**INSTRUCTIONS FOR THE TASK:**
Give the lines below again exactly, starting with the line that holds "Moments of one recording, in" and going on through the line that holds "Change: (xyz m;".

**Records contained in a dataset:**
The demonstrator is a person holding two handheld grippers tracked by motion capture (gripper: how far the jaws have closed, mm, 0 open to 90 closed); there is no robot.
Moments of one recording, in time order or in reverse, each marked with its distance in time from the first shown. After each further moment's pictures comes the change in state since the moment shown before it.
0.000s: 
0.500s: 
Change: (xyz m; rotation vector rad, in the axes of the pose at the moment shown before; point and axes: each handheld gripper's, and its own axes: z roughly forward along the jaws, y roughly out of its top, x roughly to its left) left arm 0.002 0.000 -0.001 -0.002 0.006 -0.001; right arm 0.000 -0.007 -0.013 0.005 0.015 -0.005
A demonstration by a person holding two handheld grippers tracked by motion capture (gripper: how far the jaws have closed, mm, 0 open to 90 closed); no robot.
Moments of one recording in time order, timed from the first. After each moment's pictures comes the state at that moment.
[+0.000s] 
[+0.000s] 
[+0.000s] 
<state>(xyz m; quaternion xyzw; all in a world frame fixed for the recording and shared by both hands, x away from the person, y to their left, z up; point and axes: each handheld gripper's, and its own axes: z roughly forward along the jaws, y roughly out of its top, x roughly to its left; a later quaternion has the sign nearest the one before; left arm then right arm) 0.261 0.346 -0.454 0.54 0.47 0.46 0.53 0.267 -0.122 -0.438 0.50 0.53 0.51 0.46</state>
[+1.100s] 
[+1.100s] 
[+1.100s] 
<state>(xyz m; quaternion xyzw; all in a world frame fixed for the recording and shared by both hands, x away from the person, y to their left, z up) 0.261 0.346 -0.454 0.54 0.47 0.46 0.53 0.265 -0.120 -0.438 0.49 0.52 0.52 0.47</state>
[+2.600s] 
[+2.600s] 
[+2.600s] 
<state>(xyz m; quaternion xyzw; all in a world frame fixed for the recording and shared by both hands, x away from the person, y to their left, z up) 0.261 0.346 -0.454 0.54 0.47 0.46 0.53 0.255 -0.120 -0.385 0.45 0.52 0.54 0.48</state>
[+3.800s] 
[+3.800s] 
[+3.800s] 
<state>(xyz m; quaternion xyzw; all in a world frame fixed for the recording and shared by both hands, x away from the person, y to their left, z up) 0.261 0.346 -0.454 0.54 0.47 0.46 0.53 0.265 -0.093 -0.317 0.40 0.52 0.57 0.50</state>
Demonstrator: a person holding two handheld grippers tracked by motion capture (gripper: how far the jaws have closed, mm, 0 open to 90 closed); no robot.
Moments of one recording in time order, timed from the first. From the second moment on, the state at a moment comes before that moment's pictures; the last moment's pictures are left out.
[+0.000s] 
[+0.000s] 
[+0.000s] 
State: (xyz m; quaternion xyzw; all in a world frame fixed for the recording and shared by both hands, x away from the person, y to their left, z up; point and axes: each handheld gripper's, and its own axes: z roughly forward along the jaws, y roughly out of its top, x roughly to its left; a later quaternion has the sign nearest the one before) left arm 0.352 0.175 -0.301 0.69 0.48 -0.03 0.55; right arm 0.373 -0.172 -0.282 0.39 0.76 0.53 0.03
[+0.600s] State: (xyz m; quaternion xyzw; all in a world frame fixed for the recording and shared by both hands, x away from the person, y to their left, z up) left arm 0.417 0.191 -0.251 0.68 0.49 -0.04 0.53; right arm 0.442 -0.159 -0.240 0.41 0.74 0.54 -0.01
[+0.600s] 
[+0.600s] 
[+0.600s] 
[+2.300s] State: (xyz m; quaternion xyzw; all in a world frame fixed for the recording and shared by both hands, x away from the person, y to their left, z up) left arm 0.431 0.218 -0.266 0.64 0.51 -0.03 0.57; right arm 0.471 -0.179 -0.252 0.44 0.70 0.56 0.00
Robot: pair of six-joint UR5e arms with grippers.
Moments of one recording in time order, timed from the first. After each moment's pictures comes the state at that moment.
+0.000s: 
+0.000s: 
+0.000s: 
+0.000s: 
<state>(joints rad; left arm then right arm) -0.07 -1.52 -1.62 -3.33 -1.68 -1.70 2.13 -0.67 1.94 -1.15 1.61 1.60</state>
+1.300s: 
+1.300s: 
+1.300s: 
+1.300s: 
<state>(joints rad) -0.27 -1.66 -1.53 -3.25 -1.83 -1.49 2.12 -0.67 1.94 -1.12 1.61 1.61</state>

**ANSWER BOX:**
Moments of one recording, in time order or in reverse, each marked with its distance in time from the first shown. After each further moment's pictures comes the change in state since the moment shown before it.
0.000s: 
0.500s: 
Change: (xyz m; rotation vector rad, in the axes of the pose at the moment shown before; point and axes: each handheld gripper's, and its own axes: z roughly forward along the jaws, y roughly out of its top, x roughly to its left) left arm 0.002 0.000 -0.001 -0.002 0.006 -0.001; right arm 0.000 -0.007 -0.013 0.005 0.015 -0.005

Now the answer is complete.